*Data section*.

===

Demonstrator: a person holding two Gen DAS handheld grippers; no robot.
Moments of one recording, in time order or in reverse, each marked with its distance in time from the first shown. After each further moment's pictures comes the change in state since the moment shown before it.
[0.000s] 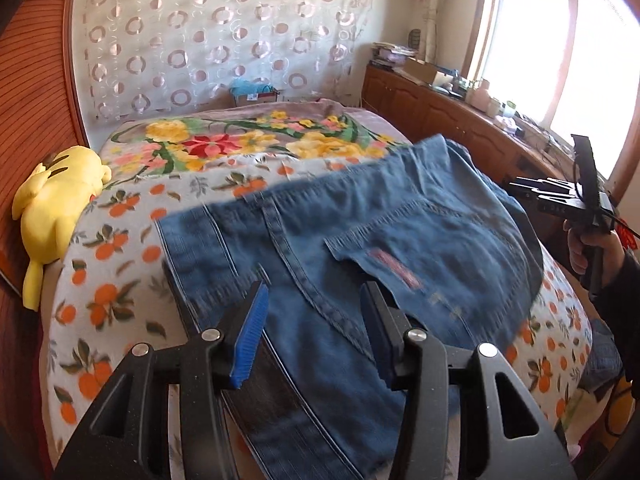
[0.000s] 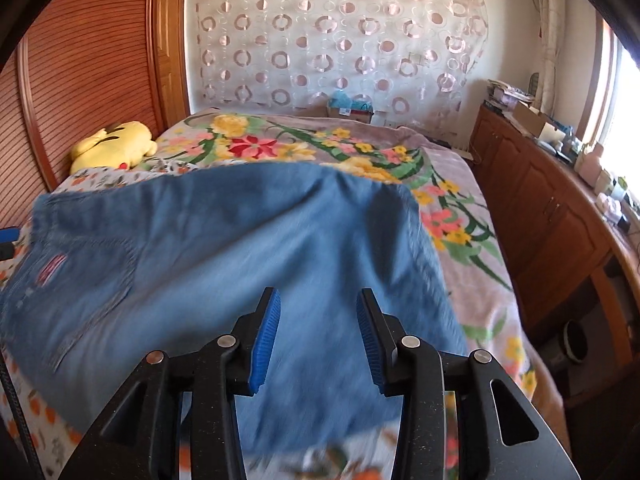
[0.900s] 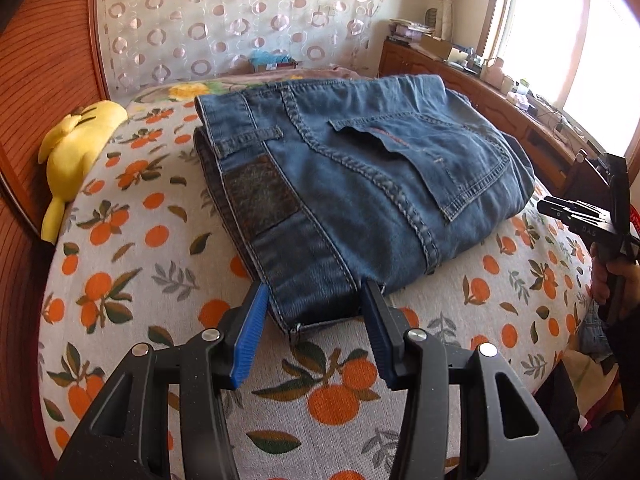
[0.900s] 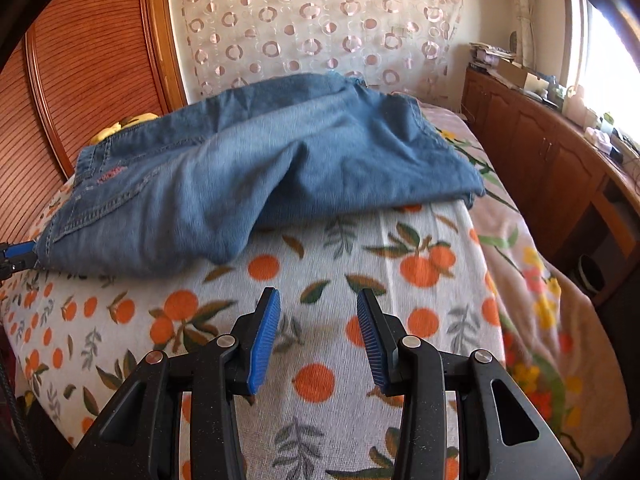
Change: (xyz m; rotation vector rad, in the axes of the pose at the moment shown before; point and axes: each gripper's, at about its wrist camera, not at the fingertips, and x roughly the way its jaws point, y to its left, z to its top) left arm -0.031 -0.009 -0.093 -0.042 0.091 0.065; right arm -0.074 0.027 -0.095 0.123 0.048 0.025
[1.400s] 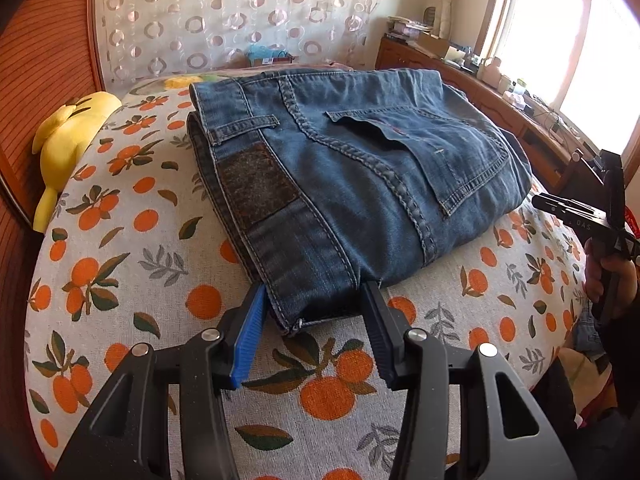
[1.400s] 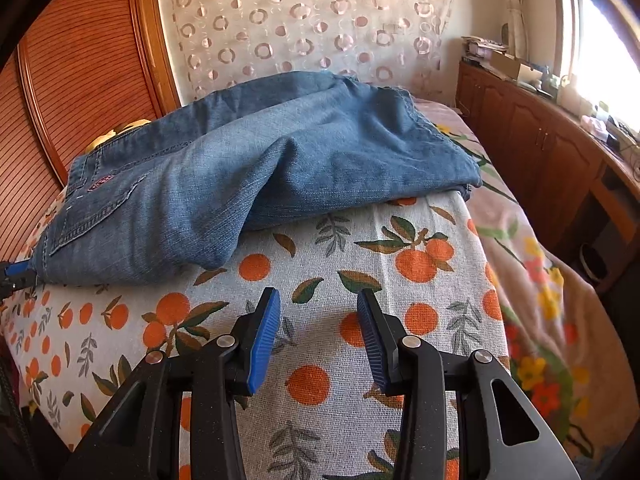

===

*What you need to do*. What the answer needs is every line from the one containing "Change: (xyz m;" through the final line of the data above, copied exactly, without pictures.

*The completed task*.
Change: (xyz m; rotation vector rad, in the axes of the pose at the moment shown before; point and axes: each gripper's, at about its wrist camera, not at the fingertips, and x roughly the way its jaws point, y to its left, z to its top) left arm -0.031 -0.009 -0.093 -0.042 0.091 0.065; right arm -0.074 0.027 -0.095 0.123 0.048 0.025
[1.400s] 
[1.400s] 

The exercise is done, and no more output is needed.